→ **PROBLEM DETAILS**
Locate the word "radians" in the entries below, then gather every line that holds it.

=== RECORDS FOR THIS TASK ===

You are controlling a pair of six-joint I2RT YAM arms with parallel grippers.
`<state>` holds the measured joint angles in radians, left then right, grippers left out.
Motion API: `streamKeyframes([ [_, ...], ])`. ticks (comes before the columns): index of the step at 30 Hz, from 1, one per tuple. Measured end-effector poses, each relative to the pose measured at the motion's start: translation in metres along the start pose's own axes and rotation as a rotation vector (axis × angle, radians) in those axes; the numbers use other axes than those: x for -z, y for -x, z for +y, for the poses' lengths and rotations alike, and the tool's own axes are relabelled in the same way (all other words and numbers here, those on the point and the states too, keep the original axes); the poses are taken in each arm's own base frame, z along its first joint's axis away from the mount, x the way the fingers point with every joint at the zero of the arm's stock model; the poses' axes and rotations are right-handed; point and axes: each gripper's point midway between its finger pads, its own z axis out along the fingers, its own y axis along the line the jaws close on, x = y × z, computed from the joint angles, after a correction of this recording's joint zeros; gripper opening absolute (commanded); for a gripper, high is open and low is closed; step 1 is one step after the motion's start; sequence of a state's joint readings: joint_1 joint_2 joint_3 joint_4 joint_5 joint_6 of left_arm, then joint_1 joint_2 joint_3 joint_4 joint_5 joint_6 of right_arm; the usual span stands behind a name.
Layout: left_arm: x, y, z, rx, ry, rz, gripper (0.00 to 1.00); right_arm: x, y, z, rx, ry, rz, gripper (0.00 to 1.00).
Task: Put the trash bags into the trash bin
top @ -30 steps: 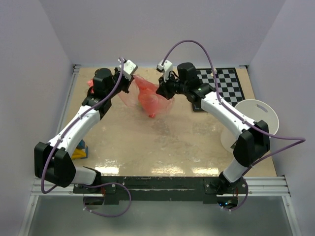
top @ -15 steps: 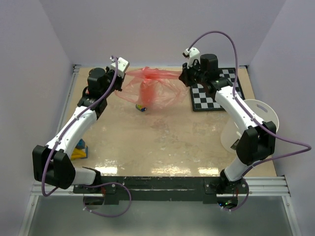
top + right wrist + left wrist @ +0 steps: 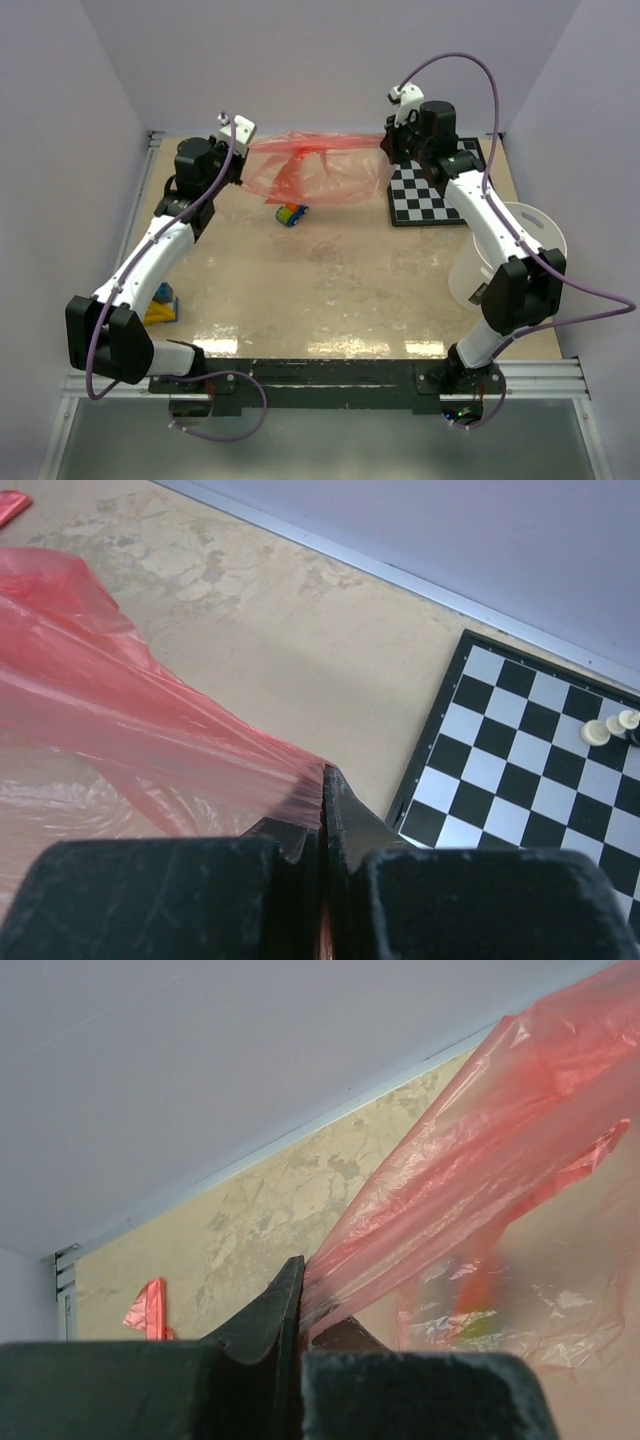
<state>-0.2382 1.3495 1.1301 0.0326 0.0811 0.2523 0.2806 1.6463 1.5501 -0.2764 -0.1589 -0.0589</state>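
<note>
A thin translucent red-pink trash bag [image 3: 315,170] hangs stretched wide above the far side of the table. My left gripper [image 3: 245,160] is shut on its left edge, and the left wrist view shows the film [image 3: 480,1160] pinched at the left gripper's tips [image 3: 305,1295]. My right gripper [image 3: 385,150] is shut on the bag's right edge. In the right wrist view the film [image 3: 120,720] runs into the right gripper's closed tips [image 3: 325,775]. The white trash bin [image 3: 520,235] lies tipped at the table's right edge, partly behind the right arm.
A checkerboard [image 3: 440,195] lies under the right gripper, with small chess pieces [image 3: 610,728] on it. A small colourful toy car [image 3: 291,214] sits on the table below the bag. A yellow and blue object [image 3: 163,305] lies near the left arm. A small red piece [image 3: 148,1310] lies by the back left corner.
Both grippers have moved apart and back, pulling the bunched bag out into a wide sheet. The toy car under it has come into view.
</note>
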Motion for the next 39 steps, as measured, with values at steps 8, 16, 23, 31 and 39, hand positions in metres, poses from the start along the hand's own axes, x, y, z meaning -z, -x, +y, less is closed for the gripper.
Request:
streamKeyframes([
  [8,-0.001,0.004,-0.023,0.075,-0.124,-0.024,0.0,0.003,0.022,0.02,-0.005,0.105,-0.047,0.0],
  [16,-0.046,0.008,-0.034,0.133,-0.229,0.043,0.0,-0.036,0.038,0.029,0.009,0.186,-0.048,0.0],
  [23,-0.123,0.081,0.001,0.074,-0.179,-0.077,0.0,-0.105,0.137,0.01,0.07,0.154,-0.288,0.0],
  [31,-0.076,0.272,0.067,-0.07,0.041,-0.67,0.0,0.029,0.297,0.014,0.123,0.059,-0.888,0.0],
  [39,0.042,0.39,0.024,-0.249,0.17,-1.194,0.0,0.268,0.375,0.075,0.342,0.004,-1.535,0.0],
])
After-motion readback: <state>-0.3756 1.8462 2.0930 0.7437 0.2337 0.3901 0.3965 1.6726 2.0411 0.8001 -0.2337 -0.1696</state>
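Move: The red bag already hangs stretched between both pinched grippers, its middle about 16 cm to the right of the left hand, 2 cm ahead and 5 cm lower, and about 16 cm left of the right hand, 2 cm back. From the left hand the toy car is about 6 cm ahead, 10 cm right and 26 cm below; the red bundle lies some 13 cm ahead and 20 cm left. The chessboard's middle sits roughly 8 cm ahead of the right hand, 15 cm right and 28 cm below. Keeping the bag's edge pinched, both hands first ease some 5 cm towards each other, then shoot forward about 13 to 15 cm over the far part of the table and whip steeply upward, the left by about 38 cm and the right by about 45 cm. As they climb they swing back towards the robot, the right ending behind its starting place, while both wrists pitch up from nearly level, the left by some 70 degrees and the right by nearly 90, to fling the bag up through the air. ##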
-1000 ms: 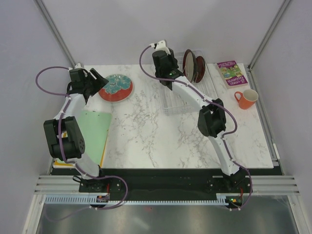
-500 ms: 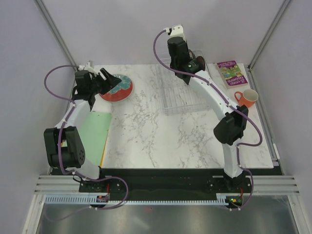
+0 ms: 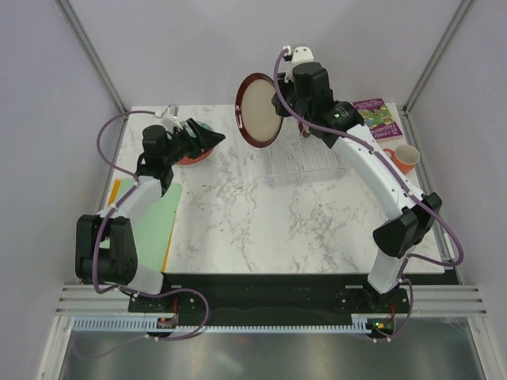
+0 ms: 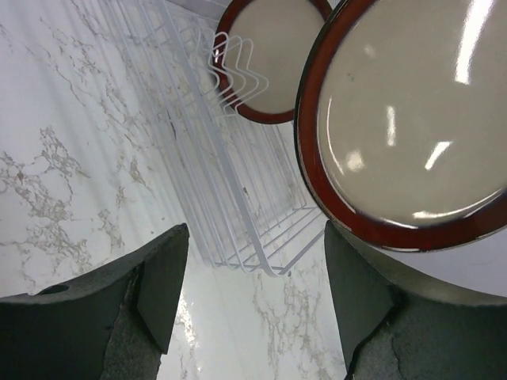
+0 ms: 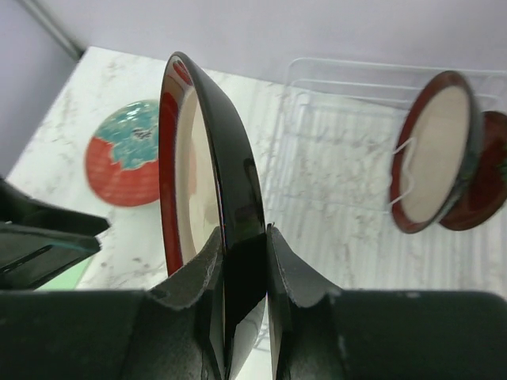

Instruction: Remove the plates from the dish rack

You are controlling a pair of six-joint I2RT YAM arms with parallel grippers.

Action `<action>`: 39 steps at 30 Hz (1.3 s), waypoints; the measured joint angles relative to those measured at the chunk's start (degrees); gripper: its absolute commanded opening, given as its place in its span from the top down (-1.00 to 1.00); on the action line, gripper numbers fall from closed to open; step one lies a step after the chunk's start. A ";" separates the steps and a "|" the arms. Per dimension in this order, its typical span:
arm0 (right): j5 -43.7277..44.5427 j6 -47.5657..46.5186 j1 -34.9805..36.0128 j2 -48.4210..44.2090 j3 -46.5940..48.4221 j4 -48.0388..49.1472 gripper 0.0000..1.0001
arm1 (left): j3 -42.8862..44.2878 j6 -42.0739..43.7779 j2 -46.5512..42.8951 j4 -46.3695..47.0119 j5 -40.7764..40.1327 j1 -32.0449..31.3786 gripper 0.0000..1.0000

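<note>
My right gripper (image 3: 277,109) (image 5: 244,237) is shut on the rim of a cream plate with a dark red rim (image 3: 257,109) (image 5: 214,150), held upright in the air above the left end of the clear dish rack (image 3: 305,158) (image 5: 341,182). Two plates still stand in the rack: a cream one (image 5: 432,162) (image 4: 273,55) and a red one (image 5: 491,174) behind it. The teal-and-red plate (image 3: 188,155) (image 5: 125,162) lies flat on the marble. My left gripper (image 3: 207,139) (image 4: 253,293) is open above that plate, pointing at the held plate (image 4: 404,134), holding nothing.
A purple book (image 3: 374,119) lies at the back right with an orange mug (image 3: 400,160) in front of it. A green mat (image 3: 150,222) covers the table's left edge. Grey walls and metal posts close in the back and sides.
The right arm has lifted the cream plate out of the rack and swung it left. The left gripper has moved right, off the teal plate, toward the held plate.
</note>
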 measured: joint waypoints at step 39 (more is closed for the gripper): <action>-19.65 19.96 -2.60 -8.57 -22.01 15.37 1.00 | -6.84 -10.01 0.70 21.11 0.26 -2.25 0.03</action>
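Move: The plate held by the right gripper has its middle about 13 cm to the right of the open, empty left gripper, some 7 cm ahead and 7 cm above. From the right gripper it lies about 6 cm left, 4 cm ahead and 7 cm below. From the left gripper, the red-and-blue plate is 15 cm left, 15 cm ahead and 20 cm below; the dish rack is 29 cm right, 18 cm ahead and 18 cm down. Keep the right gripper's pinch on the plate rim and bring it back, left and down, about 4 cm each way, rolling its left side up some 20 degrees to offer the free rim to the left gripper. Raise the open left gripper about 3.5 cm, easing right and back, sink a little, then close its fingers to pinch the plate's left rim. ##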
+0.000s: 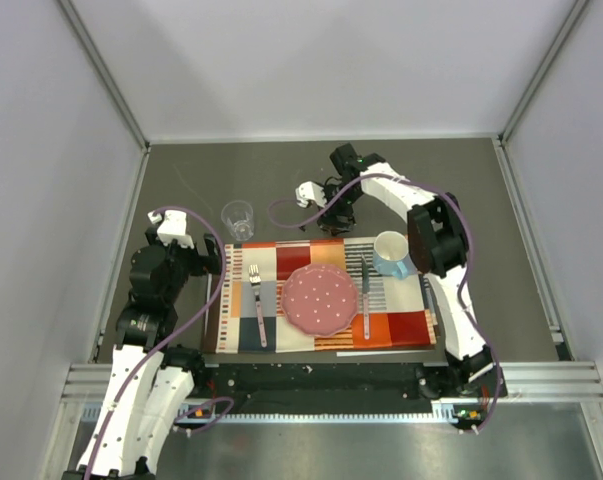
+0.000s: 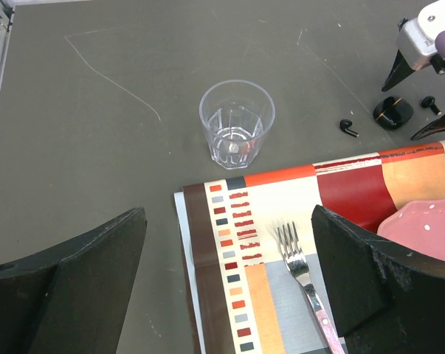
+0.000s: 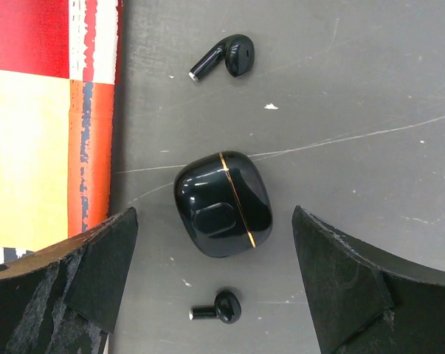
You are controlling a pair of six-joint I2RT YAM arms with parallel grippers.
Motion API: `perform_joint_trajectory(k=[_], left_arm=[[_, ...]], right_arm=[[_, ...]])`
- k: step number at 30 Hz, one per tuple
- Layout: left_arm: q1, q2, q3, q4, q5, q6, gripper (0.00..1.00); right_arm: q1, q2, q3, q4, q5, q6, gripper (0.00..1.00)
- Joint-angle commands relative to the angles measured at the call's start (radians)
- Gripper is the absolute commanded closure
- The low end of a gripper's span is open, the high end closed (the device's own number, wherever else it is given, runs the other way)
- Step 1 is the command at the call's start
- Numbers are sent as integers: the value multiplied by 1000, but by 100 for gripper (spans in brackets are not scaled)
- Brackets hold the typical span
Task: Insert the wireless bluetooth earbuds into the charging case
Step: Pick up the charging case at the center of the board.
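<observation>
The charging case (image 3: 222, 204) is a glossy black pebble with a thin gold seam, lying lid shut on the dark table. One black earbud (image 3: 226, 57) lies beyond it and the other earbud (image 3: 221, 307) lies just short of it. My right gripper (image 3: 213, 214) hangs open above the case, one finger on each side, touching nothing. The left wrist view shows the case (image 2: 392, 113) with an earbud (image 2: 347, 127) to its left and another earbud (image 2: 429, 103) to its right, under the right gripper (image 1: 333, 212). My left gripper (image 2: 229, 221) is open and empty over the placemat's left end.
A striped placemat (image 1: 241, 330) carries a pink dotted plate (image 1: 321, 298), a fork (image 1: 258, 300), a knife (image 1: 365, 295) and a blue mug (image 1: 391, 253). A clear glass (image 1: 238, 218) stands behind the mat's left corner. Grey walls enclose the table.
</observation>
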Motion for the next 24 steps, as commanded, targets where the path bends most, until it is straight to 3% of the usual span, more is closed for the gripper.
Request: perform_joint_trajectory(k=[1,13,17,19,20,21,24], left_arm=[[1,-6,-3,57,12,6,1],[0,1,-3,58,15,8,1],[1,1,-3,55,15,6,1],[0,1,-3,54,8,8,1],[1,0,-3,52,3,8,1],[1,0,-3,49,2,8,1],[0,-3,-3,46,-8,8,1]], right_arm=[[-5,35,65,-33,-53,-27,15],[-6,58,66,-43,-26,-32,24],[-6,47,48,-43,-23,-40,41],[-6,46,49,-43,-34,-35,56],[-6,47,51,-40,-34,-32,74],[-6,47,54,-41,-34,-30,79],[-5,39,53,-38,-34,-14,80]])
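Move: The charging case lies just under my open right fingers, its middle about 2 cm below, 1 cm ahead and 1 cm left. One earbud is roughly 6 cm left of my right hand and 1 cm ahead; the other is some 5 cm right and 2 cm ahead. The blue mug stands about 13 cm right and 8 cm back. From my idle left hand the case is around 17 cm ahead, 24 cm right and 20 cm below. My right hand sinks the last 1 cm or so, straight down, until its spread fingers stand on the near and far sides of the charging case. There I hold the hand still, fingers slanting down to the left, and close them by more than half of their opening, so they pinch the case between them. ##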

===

→ **ANSWER TO THE EXERCISE**
`<state>` holds the measured joint angles in radians, left then right, grippers left out.
Motion API: `streamKeyframes([ [_, ...], ])`. ticks (comes before the columns): index of the step at 30 Hz, from 1, one per tuple. Measured end-effector poses, each relative to the pose measured at the motion's start: translation in metres along the start pose's own axes and rotation as a rotation vector (axis × angle, radians) in those axes; the numbers use other axes than those: x for -z, y for -x, z for +y, for the poses' lengths and rotations alike, and the tool's own axes are relabelled in the same way (all other words and numbers here, those on the point and the states too, keep the original axes); the poses are taken in each arm's own base frame, z along its first joint's axis away from the mount, x the way the fingers point with every joint at the zero of the arm's stock model; the poses' axes and rotations are right-handed; point and axes: each gripper's point midway between its finger pads, its own z axis out along the fingers, its own y axis along the line the jaws close on, x = y × z, computed from the joint angles, after a correction of this recording's joint zeros; gripper opening absolute (commanded); for a gripper, high is open and low is closed; step 1 is one step after the motion's start; sequence of a state's joint readings: joint_1 joint_2 joint_3 joint_4 joint_5 joint_6 of left_arm, then joint_1 joint_2 joint_3 joint_4 joint_5 joint_6 of right_arm; the usual span stands behind a name.
- Joint-angle commands relative to the angles measured at the call's start (radians)

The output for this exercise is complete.